**TASK DETAILS**
All entries below are to be retyped in full, precisely as they appear.

***

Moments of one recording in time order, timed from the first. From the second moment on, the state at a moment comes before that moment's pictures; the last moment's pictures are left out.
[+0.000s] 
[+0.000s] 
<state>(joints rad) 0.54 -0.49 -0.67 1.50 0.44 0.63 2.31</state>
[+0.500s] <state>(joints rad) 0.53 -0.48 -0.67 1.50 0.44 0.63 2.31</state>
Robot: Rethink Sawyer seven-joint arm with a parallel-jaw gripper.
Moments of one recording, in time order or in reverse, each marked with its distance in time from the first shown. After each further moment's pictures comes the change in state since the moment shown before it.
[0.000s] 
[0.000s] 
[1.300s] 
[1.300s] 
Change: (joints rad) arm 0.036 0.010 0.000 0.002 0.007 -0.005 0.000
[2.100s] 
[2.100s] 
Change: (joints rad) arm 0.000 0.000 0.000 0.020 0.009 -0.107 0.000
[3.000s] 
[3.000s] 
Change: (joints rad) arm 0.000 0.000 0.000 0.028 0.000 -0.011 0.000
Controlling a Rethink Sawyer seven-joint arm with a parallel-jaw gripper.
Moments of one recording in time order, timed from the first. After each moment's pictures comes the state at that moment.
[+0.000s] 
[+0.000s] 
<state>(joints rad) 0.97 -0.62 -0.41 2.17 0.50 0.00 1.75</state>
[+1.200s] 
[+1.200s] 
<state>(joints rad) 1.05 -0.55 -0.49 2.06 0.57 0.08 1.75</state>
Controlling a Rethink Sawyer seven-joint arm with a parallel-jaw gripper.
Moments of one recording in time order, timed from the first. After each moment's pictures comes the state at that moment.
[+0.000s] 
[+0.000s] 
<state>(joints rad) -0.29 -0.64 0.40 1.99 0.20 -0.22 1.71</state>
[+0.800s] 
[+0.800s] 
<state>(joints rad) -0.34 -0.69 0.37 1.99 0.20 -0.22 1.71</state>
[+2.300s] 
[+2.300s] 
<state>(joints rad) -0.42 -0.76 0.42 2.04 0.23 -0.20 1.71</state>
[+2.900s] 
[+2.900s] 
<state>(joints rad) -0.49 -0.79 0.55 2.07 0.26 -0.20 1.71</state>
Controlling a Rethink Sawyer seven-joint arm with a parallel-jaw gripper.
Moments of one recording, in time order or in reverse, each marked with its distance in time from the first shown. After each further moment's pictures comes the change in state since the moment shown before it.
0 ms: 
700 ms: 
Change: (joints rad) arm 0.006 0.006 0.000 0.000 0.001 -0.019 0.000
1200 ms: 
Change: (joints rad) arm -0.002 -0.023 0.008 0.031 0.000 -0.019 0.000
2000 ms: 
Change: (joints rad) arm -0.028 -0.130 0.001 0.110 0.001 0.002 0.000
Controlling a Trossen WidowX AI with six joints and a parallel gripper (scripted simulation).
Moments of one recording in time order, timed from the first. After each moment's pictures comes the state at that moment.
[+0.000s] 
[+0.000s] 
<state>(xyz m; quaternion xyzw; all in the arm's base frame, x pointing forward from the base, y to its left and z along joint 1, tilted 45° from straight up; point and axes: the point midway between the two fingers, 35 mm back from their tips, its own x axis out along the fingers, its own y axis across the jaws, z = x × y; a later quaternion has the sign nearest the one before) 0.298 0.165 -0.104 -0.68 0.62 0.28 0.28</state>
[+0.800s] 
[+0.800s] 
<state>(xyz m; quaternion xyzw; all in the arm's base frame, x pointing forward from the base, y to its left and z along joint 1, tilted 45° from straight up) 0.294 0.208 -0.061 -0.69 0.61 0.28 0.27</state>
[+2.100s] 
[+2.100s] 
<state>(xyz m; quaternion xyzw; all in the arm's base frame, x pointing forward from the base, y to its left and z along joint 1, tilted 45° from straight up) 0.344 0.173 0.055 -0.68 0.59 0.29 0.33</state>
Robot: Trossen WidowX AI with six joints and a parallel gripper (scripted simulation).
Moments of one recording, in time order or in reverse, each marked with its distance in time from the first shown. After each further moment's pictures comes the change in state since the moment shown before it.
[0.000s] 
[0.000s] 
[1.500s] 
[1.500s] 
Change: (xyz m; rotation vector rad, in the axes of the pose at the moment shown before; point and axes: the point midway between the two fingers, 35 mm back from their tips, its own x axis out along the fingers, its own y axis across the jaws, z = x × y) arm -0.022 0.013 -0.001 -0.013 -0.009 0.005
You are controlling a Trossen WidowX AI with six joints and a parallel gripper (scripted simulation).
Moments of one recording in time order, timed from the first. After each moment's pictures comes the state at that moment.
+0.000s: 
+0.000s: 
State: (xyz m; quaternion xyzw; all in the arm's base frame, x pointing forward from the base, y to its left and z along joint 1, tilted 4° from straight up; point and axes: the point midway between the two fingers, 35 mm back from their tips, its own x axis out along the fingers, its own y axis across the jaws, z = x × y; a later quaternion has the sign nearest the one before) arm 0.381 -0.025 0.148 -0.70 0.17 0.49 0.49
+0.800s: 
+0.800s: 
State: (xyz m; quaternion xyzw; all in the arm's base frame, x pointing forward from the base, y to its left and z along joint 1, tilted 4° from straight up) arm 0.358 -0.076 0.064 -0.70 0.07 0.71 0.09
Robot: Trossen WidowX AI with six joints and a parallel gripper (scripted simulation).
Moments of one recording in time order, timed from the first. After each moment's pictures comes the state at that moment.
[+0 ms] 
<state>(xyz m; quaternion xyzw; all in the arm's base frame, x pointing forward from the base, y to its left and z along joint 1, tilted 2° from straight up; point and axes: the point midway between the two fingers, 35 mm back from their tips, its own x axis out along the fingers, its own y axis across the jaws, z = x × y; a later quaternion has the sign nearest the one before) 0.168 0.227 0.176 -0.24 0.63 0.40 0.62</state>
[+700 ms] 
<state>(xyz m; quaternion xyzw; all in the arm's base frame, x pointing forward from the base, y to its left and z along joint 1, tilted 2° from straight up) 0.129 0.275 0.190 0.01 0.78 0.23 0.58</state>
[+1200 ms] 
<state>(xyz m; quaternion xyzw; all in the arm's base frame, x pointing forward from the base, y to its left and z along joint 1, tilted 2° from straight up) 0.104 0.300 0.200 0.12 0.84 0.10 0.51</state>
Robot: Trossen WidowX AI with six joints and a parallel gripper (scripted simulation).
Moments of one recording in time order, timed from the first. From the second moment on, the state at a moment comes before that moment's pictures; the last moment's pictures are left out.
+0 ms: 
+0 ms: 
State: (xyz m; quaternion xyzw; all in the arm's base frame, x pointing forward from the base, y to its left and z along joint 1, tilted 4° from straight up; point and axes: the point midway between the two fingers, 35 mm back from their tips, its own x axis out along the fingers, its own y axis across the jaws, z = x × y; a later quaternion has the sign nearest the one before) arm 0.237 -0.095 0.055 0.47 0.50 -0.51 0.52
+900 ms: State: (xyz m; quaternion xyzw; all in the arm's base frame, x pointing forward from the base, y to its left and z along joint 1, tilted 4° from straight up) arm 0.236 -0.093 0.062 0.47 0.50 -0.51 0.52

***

**SOLUTION TO THIS EXERCISE**
Moments of one recording in time order, timed from the first. From the second moment on, the state at a moment comes before that moment's pictures; the last moment's pictures are left out.
[+0.000s] 
[+0.000s] 
<state>(joints rad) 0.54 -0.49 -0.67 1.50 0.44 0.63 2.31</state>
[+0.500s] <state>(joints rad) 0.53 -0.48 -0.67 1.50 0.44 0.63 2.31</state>
Robot: Rethink Sawyer seven-joint arm with a parallel-jaw gripper.
Moments of one recording, in time order or in reverse, each marked with its distance in time from the first shown. After each further moment's pictures comes the change in state since the moment shown before it.
[0.000s] 
[0.000s] 
[1.300s] 
[1.300s] 
Change: (joints rad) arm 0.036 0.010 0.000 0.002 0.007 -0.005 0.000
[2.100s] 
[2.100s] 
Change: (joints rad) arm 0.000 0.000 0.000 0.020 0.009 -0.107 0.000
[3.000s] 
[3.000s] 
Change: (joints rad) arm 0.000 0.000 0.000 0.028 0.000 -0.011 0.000
Controlling a Rethink Sawyer seven-joint arm with a parallel-jaw gripper.
Moments of one recording in time order, timed from the first. After each moment's pictures comes the state at that moment.
[+0.000s] 
[+0.000s] 
<state>(joints rad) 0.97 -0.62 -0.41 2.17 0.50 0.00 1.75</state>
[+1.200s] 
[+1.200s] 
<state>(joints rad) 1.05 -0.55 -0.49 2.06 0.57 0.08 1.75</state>
Controlling a Rethink Sawyer seven-joint arm with a parallel-jaw gripper.
Moments of one recording in time order, timed from the first. After each moment's pictures comes the state at that moment.
[+0.000s] 
[+0.000s] 
<state>(joints rad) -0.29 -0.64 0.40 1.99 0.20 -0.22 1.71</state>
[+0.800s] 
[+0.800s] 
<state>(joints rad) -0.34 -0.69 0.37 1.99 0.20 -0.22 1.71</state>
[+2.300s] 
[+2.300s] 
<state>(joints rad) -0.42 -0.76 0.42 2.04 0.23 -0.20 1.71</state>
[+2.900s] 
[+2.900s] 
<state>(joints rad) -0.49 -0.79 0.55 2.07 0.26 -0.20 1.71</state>
Controlling a Rethink Sawyer seven-joint arm with a parallel-jaw gripper.
Moments of one recording, in time order or in reverse, each marked with its distance in time from the first shown. After each further moment's pictures comes the change in state since the moment shown before it.
0 ms: 
700 ms: 
Change: (joints rad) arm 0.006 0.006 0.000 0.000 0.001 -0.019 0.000
1200 ms: 
Change: (joints rad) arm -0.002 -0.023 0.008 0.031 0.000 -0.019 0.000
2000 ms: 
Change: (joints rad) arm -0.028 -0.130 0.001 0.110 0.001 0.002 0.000
Controlling a Trossen WidowX AI with six joints and a parallel gripper (scripted simulation).
Moments of one recording in time order, timed from the first. After each moment's pictures comes the state at that moment.
[+0.000s] 
[+0.000s] 
<state>(xyz m; quaternion xyzw; all in the arm's base frame, x pointing forward from the base, y to its left and z along joint 1, tilted 45° from straight up; point and axes: the point midway between the two fingers, 35 mm back from their tips, its own x axis out along the fingers, its own y axis across the jaws, z = x × y; a later quaternion has the sign nearest the one before) 0.298 0.165 -0.104 -0.68 0.62 0.28 0.28</state>
[+0.800s] 
[+0.800s] 
<state>(xyz m; quaternion xyzw; all in the arm's base frame, x pointing forward from the base, y to its left and z along joint 1, tilted 45° from straight up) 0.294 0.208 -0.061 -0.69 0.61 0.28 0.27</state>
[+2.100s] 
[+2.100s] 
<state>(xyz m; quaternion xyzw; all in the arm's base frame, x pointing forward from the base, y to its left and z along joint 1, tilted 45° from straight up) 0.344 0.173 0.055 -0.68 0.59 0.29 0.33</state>
Robot: Trossen WidowX AI with six joints and a parallel gripper (scripted simulation).
Moments of one recording, in time order or in reverse, each marked with its distance in time from the first shown. After each further moment's pictures comes the change in state since the moment shown before it.
[0.000s] 
[0.000s] 
[1.500s] 
[1.500s] 
Change: (xyz m; rotation vector rad, in the axes of the pose at the moment shown before; point and axes: the point midway between the two fingers, 35 mm back from their tips, its own x axis out along the fingers, its own y axis across the jaws, z = x × y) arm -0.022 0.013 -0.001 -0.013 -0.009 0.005
You are controlling a Trossen WidowX AI with six joints and a parallel gripper (scripted simulation).
Moments of one recording in time order, timed from the first. After each moment's pictures comes the state at that moment.
+0.000s: 
+0.000s: 
State: (xyz m; quaternion xyzw; all in the arm's base frame, x pointing forward from the base, y to its left and z along joint 1, tilted 4° from straight up; point and axes: the point midway between the two fingers, 35 mm back from their tips, its own x axis out along the fingers, its own y axis across the jaws, z = x × y; a later quaternion has the sign nearest the one before) arm 0.381 -0.025 0.148 -0.70 0.17 0.49 0.49
+0.800s: 
+0.800s: 
State: (xyz m; quaternion xyzw; all in the arm's base frame, x pointing forward from the base, y to its left and z along joint 1, tilted 4° from straight up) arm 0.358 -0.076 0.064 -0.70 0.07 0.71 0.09
Robot: Trossen WidowX AI with six joints and a parallel gripper (scripted simulation).
Moments of one recording in time order, timed from the first. After each moment's pictures comes the state at that moment.
[+0 ms] 
<state>(xyz m; quaternion xyzw; all in the arm's base frame, x pointing forward from the base, y to its left and z along joint 1, tilted 2° from straight up; point and axes: the point midway between the two fingers, 35 mm back from their tips, its own x axis out along the fingers, its own y axis across the jaws, z = x × y; a later quaternion has the sign nearest the one before) 0.168 0.227 0.176 -0.24 0.63 0.40 0.62</state>
[+700 ms] 
<state>(xyz m; quaternion xyzw; all in the arm's base frame, x pointing forward from the base, y to its left and z along joint 1, tilted 2° from straight up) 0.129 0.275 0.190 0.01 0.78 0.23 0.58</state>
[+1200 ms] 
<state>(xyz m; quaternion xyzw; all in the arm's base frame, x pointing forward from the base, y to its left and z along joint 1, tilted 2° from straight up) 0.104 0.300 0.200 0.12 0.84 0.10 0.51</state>
Robot: Trossen WidowX AI with six joints and a parallel gripper (scripted simulation).
Moments of one recording in time order, timed from the first. From the second moment on, the state at a moment comes before that moment's pictures; the last moment's pictures are left out.
+0 ms: 
+0 ms: 
State: (xyz m; quaternion xyzw; all in the arm's base frame, x pointing forward from the base, y to its left and z along joint 1, tilted 4° from straight up; point and axes: the point midway between the two fingers, 35 mm back from their tips, its own x axis out along the fingers, its own y axis across the jaws, z = x × y; a later quaternion has the sign nearest the one before) arm 0.237 -0.095 0.055 0.47 0.50 -0.51 0.52
+900 ms: State: (xyz m; quaternion xyzw; all in the arm's base frame, x pointing forward from the base, y to its left and z along joint 1, tilted 4° from straight up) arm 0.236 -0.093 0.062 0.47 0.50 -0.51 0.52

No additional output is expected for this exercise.